◆ Brief ◆
Extract exactly the lines from the top of the records through the line containing "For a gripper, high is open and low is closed", and keep pictures out of the copy.

◆ Data for this task ◆
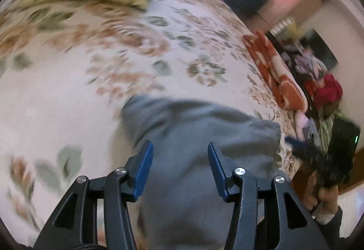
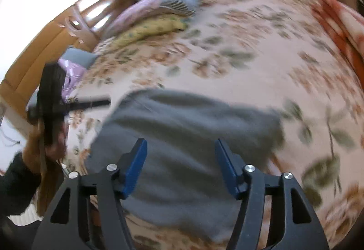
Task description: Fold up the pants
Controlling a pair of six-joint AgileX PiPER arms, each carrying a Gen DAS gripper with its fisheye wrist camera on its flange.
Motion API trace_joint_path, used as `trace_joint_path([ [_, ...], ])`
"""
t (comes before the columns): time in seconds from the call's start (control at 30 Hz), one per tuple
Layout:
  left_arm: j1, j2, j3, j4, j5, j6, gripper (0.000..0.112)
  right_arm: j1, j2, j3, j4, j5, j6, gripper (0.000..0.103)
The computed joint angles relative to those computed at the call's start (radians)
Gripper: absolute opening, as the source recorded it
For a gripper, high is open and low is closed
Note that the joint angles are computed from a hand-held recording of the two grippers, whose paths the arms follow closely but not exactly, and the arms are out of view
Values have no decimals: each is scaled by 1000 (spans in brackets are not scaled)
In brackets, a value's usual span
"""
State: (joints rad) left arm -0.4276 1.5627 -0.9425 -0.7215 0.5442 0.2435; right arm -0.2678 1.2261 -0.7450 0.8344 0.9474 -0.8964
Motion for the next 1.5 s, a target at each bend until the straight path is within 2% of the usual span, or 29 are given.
trace_joint_path([
  [0.07,10,-64,112,-54,-40,-3,52,124,54,-65,11,-42,46,64],
  [0.17,-10,-90,206,-103,-74,-18,52,318,152,-165,-8,-122,119,64],
  [0.27,-27,-86,260,-196,-103,31,52,476,289,-290,-58,-182,194,64],
  [0.37,-35,-84,276,-223,-118,46,53,576,456,-461,-147,-190,293,64],
  [0.43,-34,-97,289,-229,-120,45,53,626,564,-591,-245,-159,382,64],
  [0.53,-46,-124,307,-193,-119,1,53,703,764,-833,-396,-49,499,65],
  [0.6,-24,-113,334,-299,-92,117,54,741,846,-927,-507,4,564,64],
  [0.63,-12,-97,345,-370,-77,197,53,756,883,-955,-546,22,576,55],
  [0.67,-3,-79,352,-422,-61,261,51,762,923,-988,-544,60,566,42],
  [0.7,6,-63,357,-471,-40,322,36,754,934,-996,-513,79,545,32],
  [0.73,10,-54,355,-485,-21,346,31,751,920,-977,-500,58,539,24],
  [0.8,-31,-75,347,-419,-41,304,20,735,890,-955,-460,30,526,17],
  [0.83,-57,-85,340,-366,-49,264,18,721,870,-935,-435,-7,532,7],
  [0.87,-69,-93,343,-344,-58,246,18,703,857,-916,-417,-48,549,7],
  [0.93,-65,-111,354,-305,-59,201,20,676,896,-933,-368,-43,570,7],
  [1.0,-48,-162,364,-228,-56,110,27,660,909,-908,-305,-31,531,10],
  [1.1,-45,-240,341,-39,-51,-75,44,636,778,-762,-241,-105,481,15],
  [1.17,-16,-257,323,-44,-31,-61,50,571,642,-625,-127,-124,388,33],
  [1.23,-3,-241,291,-55,-17,-49,51,528,542,-527,-75,-150,338,83],
  [1.27,-5,-224,266,-30,-21,-71,51,499,473,-461,-57,-164,311,87],
  [1.33,-10,-199,244,-28,-31,-70,52,448,374,-370,-44,-168,270,87],
  [1.47,-41,-169,226,-9,-65,-91,52,264,189,-190,-11,-118,201,87],
  [1.5,-70,-166,220,20,-77,-137,52,217,165,-164,-7,-110,189,87],
])
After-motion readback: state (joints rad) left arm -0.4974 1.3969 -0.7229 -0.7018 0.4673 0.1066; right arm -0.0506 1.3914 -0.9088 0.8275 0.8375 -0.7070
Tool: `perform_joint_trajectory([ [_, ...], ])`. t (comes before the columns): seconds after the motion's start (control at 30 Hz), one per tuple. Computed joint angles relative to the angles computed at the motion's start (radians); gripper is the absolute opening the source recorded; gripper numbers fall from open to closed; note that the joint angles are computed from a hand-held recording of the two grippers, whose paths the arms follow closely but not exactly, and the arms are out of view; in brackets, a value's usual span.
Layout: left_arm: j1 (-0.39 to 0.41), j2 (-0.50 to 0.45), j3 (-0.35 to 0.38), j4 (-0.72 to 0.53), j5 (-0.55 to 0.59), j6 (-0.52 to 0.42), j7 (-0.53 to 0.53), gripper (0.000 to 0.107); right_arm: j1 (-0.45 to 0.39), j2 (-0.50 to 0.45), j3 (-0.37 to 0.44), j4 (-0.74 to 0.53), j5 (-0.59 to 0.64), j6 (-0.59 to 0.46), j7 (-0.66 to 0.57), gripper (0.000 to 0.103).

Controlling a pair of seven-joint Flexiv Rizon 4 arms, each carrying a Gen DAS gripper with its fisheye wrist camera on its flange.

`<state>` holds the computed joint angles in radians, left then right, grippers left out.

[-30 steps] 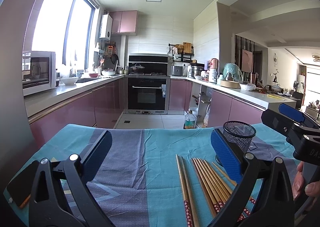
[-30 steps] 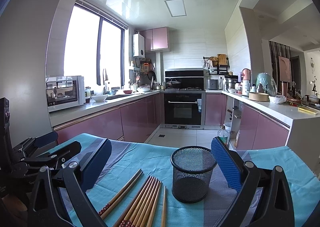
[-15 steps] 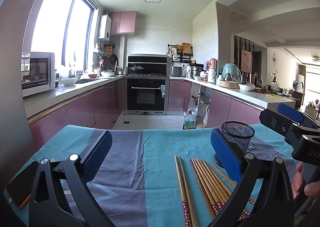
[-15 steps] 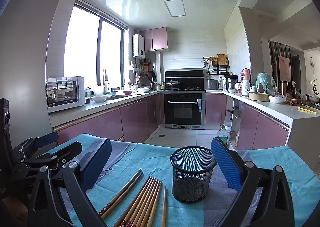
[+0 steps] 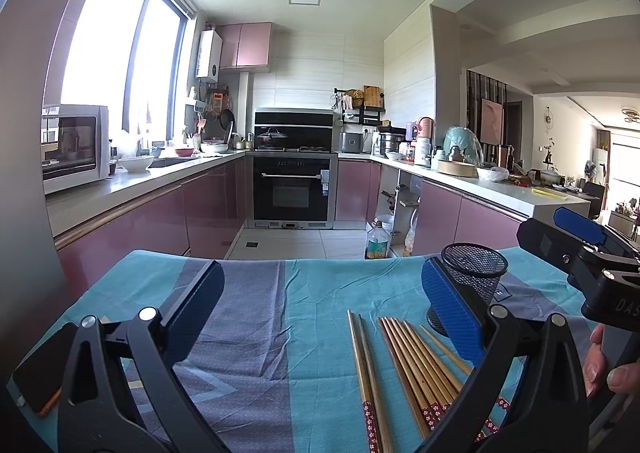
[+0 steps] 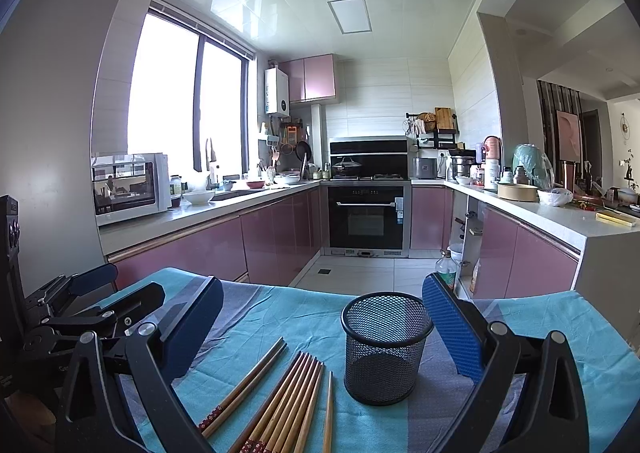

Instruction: Organize utensils

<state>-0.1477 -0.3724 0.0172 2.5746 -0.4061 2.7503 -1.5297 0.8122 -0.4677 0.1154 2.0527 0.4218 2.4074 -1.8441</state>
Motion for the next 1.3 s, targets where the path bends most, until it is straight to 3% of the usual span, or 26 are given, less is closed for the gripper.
perform_joint_trajectory([
  [1.3,0.002,-0.014,-0.001,-0.016,0.015,-0.004,0.008,0.097,-0.027,-0.005,0.006,0.014,-0.050,-0.001,0.054,0.096],
])
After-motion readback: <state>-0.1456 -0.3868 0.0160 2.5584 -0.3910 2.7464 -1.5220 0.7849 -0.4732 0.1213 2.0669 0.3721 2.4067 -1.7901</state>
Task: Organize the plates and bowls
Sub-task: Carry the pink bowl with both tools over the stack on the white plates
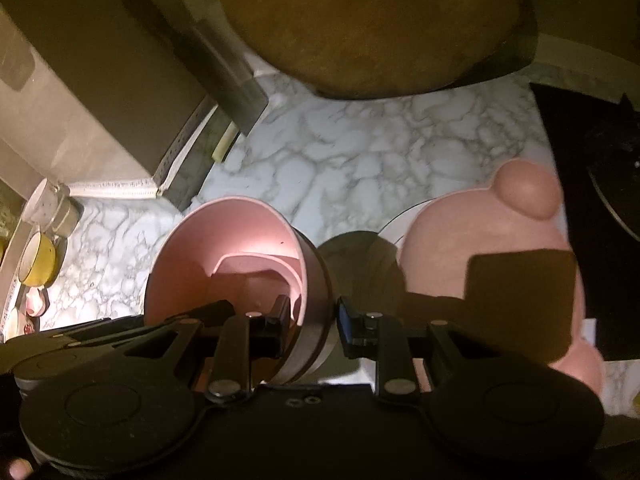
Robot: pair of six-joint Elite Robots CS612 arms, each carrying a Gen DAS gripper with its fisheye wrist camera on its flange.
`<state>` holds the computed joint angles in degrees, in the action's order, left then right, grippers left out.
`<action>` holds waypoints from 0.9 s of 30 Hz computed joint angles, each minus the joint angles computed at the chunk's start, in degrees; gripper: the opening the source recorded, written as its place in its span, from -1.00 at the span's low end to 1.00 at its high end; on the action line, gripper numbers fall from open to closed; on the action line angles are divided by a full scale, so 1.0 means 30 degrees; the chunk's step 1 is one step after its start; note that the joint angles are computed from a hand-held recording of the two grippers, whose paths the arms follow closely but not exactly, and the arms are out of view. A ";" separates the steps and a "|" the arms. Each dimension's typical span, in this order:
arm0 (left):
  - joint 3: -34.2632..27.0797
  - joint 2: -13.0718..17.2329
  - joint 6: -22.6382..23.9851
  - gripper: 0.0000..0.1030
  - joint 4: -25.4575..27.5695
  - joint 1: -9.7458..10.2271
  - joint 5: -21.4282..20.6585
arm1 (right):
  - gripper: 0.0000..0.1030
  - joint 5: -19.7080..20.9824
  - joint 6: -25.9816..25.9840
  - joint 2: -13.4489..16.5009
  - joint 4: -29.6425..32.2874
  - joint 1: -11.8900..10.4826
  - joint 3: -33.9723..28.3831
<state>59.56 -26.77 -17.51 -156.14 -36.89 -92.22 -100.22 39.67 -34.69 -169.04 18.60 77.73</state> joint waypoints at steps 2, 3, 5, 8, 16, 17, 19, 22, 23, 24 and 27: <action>-0.0093 -0.0026 0.0303 -0.42 0.0014 -0.0161 0.0033 | -0.55 -0.0249 -0.0051 -0.0227 -0.0261 -0.0049 0.0351; -0.0141 -0.0036 0.0443 -0.42 0.0013 -0.0234 0.0018 | -0.55 -0.0380 -0.0034 -0.0372 -0.0432 -0.0093 0.0591; -0.0289 -0.0021 0.0703 -0.42 0.0040 -0.0373 -0.0085 | -0.56 -0.0628 -0.0016 -0.0630 -0.0708 -0.0177 0.1015; -0.0633 0.0090 0.1021 -0.42 0.0191 -0.0572 -0.0278 | -0.56 -0.1024 0.0127 -0.0994 -0.1061 -0.0305 0.1630; -0.1829 0.0621 0.1820 -0.42 0.1101 -0.1070 -0.0930 | -0.57 -0.1887 0.0865 -0.1756 -0.1533 -0.0691 0.3083; -0.2010 0.0715 0.1919 -0.42 0.1279 -0.1132 -0.0998 | -0.57 -0.1949 0.0979 -0.1807 -0.1525 -0.0742 0.3209; -0.2333 0.0884 0.2052 -0.42 0.1634 -0.1225 -0.1098 | -0.57 -0.2036 0.1140 -0.1917 -0.1508 -0.0843 0.3474; -0.2778 0.1152 0.2267 -0.42 0.2055 -0.1367 -0.1229 | -0.57 -0.2055 0.1483 -0.2015 -0.1515 -0.0986 0.3819; -0.2932 0.1252 0.2320 -0.42 0.2198 -0.1414 -0.1245 | -0.57 -0.2014 0.1621 -0.2035 -0.1514 -0.1045 0.3913; -0.3122 0.1377 0.2369 -0.42 0.2350 -0.1429 -0.1272 | -0.57 -0.1969 0.1753 -0.2039 -0.1510 -0.1106 0.3999; -0.3402 0.1585 0.2440 -0.42 0.2773 -0.1509 -0.1304 | -0.57 -0.1850 0.2032 -0.1983 -0.1420 -0.1225 0.4104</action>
<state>49.36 -22.02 -10.19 -147.82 -41.42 -96.13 -105.77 45.76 -40.64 -173.30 14.93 90.04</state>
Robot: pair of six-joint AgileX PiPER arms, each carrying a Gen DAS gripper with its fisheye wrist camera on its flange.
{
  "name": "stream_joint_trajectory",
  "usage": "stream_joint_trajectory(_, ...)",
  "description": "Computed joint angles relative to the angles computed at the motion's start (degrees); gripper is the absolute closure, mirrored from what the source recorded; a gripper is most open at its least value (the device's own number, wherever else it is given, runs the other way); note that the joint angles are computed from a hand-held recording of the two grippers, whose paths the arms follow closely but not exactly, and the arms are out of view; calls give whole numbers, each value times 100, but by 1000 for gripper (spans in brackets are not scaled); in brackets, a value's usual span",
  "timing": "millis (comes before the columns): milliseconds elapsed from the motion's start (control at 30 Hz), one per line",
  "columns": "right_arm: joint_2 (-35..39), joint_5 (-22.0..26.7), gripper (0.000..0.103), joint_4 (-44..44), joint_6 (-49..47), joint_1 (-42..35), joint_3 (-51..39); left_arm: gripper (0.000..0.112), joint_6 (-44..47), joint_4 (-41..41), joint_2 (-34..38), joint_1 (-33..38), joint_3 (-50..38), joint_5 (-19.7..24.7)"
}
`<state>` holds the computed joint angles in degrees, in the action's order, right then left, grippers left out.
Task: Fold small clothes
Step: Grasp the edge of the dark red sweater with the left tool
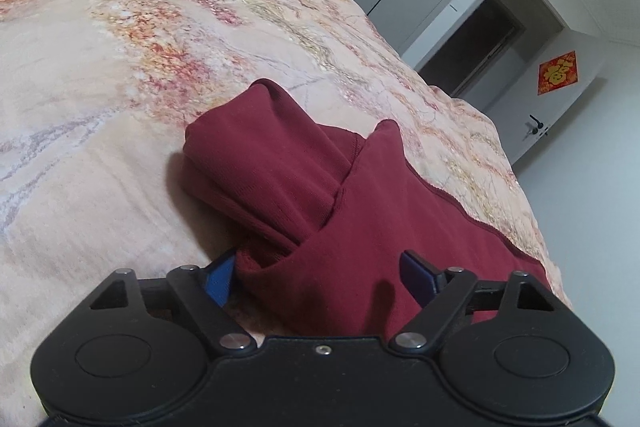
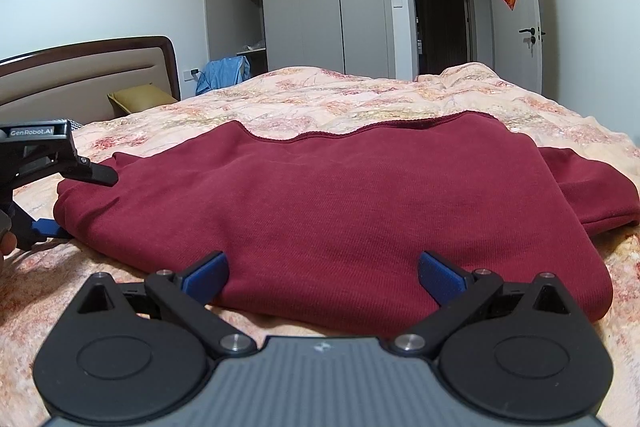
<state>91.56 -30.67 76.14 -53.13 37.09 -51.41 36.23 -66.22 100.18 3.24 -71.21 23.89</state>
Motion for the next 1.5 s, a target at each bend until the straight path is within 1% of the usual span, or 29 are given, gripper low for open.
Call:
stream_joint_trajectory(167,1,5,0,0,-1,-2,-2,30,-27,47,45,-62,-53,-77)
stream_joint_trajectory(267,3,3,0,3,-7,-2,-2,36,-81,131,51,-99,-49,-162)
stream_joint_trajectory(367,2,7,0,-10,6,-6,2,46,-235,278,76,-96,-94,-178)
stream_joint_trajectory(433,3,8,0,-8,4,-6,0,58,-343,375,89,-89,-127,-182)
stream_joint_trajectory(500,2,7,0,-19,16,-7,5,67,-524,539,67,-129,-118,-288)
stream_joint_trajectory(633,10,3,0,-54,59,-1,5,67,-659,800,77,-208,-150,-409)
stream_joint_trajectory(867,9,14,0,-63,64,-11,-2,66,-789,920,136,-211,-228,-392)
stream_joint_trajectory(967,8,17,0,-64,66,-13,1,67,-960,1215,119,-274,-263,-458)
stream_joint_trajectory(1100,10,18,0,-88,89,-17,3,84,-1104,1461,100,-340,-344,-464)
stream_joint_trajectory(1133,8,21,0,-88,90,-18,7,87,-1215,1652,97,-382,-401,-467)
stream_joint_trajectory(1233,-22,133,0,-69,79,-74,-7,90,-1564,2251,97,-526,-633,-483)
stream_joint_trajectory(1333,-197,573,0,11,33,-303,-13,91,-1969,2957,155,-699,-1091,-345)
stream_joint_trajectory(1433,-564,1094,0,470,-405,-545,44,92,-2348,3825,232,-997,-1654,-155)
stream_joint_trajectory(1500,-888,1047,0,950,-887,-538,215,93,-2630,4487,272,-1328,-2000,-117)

◆ Exercise answer ◆
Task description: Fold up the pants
Controlling a pair of six-joint AgileX PiPER arms, each carrying a Gen DAS gripper with its fisheye wrist camera on its flange.
Motion API trace_joint_path, used as `trace_joint_path([ [_, ...], ])`
"""
t (comes before the columns): time in seconds from the call's start (control at 30 Hz), one per tuple
Layout:
  left_arm: j1, j2, j3, j4, j5, j6, gripper (0.000..0.112)
  right_arm: j1, j2, j3, j4, j5, j6, gripper (0.000..0.103)
The computed joint angles relative to those computed at the call's start (radians)
Gripper: absolute opening, as the source recorded it
For a gripper, high is open and low is closed

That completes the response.